Applied a compressed sensing recovery method based on multiple frame measurements to go beyond diffraction limit (18 nm) in resolving the low-resolution images of microtubules in the wing of D. melanogaster. Brownian Excitation Amplification Microscopy (BEAM) imaging technique is used to achieve randomness and incoherence in the sensing matrix. Implemented a block-diagonal Gaussian sensing matrix to model random changes in the spatial modulation of light due to Brownian motion of Silver nanoparticles in BEAM imaging method. Elevated phase transition boundary promises better recovery by increasing the number of frames. Experiments are implemented both in MATLAB and Python and the models are analyzed in R. Used CLUSTERJOB and ElastiCluster frameworks for parallel programming and submitting tasks to HPC cluster at Stanford (Sherlock) and Google Cloud virtual machine instances.     

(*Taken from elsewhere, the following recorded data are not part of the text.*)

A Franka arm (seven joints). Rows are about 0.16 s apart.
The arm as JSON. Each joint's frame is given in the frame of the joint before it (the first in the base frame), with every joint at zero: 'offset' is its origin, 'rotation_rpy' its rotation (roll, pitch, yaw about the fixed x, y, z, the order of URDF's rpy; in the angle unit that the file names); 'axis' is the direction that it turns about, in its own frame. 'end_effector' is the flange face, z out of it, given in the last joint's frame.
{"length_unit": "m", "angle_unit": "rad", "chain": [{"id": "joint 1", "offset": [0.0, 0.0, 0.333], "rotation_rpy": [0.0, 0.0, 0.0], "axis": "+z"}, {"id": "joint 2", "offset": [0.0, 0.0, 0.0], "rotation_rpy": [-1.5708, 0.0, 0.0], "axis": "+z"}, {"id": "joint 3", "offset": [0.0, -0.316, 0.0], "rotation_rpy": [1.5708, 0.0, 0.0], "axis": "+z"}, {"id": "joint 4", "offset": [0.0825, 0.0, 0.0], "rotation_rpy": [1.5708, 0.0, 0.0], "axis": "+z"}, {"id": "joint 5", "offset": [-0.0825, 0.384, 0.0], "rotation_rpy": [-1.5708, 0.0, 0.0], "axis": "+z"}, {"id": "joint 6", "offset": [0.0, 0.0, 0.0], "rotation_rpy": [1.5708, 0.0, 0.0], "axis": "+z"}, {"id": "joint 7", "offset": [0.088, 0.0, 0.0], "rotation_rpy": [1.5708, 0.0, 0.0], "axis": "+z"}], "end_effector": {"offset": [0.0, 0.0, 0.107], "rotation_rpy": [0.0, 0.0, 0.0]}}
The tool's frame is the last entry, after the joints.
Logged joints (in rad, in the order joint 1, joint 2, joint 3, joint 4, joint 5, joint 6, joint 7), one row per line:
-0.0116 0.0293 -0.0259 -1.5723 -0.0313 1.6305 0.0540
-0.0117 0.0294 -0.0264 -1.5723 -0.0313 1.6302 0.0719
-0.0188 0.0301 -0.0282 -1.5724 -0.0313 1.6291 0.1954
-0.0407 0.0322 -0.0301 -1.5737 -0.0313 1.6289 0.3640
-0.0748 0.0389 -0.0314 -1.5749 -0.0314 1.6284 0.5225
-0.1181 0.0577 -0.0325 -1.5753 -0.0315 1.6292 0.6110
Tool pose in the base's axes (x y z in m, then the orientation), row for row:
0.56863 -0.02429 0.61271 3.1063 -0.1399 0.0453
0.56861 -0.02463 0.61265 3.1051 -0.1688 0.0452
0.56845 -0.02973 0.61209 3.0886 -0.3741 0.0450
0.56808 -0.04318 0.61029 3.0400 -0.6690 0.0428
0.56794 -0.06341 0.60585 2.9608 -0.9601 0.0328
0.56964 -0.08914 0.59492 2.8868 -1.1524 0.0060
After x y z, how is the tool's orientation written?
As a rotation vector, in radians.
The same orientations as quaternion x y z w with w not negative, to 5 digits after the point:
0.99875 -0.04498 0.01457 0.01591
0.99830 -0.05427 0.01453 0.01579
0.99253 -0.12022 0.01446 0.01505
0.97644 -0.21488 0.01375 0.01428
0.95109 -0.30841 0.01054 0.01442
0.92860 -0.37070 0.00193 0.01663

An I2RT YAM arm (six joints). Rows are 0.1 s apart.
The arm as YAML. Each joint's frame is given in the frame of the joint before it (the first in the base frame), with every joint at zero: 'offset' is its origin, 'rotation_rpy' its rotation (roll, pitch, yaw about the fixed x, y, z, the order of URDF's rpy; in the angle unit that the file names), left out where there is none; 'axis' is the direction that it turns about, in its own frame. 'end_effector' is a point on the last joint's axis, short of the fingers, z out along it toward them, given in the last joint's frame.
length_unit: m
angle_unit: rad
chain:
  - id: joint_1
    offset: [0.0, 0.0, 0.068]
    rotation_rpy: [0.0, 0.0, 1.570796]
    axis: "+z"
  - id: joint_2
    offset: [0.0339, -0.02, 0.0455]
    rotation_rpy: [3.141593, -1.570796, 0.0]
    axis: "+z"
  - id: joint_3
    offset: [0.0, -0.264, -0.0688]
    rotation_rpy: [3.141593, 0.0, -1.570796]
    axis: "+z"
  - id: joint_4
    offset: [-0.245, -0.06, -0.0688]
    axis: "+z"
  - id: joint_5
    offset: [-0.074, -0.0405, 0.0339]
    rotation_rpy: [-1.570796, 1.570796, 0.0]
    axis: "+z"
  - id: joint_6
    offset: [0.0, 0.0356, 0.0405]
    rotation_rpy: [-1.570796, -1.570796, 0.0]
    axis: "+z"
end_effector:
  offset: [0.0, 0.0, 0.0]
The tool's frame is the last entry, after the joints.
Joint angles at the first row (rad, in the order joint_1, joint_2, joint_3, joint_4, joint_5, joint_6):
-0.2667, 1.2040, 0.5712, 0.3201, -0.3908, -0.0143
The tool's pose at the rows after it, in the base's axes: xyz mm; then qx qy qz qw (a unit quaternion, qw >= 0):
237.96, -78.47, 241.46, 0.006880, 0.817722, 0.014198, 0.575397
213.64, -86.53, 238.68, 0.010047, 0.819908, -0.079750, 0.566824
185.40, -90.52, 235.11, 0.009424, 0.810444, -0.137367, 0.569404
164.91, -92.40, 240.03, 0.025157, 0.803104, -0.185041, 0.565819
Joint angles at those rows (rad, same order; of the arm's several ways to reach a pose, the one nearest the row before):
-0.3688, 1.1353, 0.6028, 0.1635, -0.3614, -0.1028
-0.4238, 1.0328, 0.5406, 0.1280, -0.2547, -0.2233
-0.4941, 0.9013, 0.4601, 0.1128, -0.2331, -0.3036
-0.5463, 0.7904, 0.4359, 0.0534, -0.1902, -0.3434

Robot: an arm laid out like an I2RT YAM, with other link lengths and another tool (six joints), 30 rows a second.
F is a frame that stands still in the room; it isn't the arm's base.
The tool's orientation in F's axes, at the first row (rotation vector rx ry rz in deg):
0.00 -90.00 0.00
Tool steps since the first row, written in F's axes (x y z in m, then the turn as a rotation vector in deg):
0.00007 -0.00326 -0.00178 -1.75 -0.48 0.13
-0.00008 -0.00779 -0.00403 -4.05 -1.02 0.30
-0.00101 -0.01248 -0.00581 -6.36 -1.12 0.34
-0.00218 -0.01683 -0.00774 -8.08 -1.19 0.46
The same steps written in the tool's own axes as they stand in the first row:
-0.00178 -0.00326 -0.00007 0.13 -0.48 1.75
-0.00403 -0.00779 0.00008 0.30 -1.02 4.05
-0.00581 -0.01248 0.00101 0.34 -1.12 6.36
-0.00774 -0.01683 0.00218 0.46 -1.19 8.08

Compressive Sensing Using Nearly Optimal Number of Measurements

Proposed deterministic binary measurement matrices for compressive sensing based on Array LDPC code parity check matrices, Euler Square matrices and Chinese Remainder query designs with an optimal number of measurements. This design leads to lower complexity, less CPU time and less storage requirement in the recovery of high dimensional sparse signals compared to the conventional Gaussian matrices.

Signal Recovery and Data Compression in Compressive Sensing 

Proposed a novel super-fast non-iterative algorithm for the recovery of high-dimensional sparse signals in the “low complexity” regime. This algorithm is hundreds of times faster compared to basis pursuit using binary measurement matrices and Chirp matrices, and thousands of times faster than using Gaussian matrices.